Fast Word Error Rate Estimation Using Self-Supervised Representations for Speech and Text
This addresses the need for fast WER estimation in ASR systems, offering a practical solution for developers, but it is incremental as it builds on existing self-supervised methods.
The paper tackled the problem of efficiently estimating word error rate (WER) for automatic speech recognition without ground-truth labels by introducing Fe-WER, which uses self-supervised representations and achieved a 14.10% improvement in root mean square error and 3.4 times faster inference speed on Ted-Lium3.
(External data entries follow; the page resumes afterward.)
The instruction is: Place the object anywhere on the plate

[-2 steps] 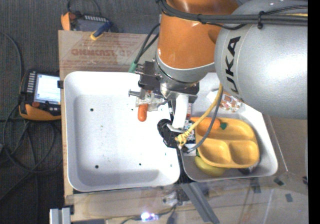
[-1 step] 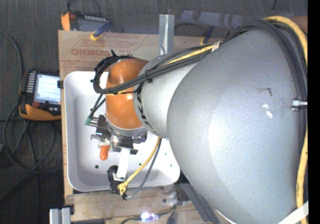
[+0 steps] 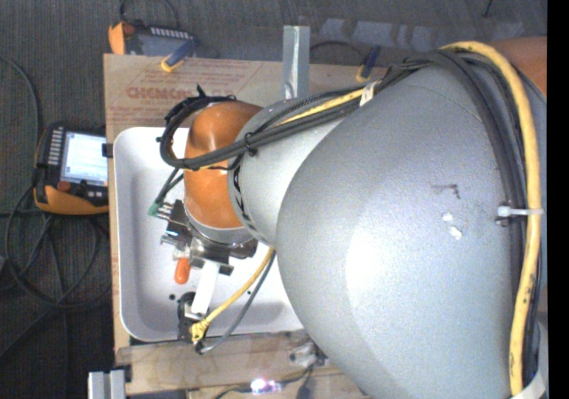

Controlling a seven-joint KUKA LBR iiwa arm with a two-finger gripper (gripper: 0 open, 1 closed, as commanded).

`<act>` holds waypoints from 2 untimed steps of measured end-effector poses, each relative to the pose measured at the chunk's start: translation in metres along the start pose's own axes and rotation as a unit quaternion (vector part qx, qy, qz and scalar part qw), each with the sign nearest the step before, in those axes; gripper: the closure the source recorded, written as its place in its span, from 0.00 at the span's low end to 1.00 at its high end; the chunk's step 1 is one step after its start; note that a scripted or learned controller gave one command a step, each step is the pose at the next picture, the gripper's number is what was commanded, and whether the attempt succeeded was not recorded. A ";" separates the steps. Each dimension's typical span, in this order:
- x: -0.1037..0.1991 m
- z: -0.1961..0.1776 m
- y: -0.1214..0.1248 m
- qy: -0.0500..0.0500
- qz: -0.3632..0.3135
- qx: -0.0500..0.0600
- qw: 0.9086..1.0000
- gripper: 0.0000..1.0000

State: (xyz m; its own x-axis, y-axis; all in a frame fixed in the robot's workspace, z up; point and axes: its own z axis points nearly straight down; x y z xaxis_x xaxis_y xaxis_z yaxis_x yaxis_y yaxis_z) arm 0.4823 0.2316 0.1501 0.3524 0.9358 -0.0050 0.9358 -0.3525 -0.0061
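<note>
My arm reaches far over the left white bin (image 3: pixel 133 211) and hides most of the bench. The orange band (image 3: pixel 213 166) sits above the wrist, and the gripper (image 3: pixel 200 248) points down into the bin's middle. A small orange-red elongated object (image 3: pixel 180 271) shows just at the gripper's lower left edge, over the bin floor. Whether it is held or lying on the floor, I cannot tell. The arm's grey body covers the right bin and everything in it.
The bin's left and front walls are close to the gripper. A wooden board (image 3: pixel 204 86) lies behind the bin, with an upright metal post (image 3: pixel 296 55). A handheld screen unit (image 3: pixel 76 171) rests on the floor to the left.
</note>
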 end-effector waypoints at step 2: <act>-0.013 -0.051 0.005 0.000 -0.255 -0.001 0.967 1.00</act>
State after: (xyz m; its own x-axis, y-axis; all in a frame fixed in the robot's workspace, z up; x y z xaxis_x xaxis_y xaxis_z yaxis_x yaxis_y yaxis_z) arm 0.4825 0.2184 0.2014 -0.1540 0.9881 -0.0018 0.9881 0.1539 -0.0052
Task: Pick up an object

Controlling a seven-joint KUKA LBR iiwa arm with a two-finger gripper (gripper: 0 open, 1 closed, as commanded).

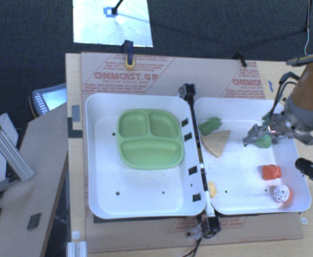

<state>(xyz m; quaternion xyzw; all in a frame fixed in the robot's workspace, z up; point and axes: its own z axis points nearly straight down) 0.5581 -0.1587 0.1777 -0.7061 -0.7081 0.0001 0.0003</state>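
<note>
My gripper (257,135) hangs low over the right part of the right bin (242,182), at the end of the grey and orange arm that enters from the right. A small green object (264,142) lies right under or against the gripper's tip, and I cannot tell whether it is gripped. A tan wedge (216,142) and a green leafy toy (210,125) lie to the gripper's left, near the divider. A red piece (271,171) and a white spotted ball (281,193) sit nearer the front right corner.
A light green divided plate (148,139) lies in the middle of the left bin (100,165). A small yellow piece (212,189) sits by the divider at the right bin's front left. Black clips run along the divider between the bins.
</note>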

Word error rate (WER) estimation aims to evaluate the quality of an automatic speech recognition (ASR) system's output without requiring ground-truth labels. This task has gained increasing attention as advanced ASR systems are trained on large amounts of data. In this context, the computational efficiency of a WER estimator becomes essential in practice. However, previous works have not prioritised this aspect. In this paper, a Fast estimator for WER (Fe-WER) is introduced, utilizing average pooling over self-supervised learning representations for speech and text. Our results demonstrate that Fe-WER outperformed a baseline relatively by 14.10% in root mean square error and 1.22% in Pearson correlation coefficient on Ted-Lium3. Moreover, a comparative analysis of the distributions of target WER and WER estimates was conducted, including an examination of the average values per speaker. Lastly, the inference speed was approximately 3.4 times faster in the real-time factor.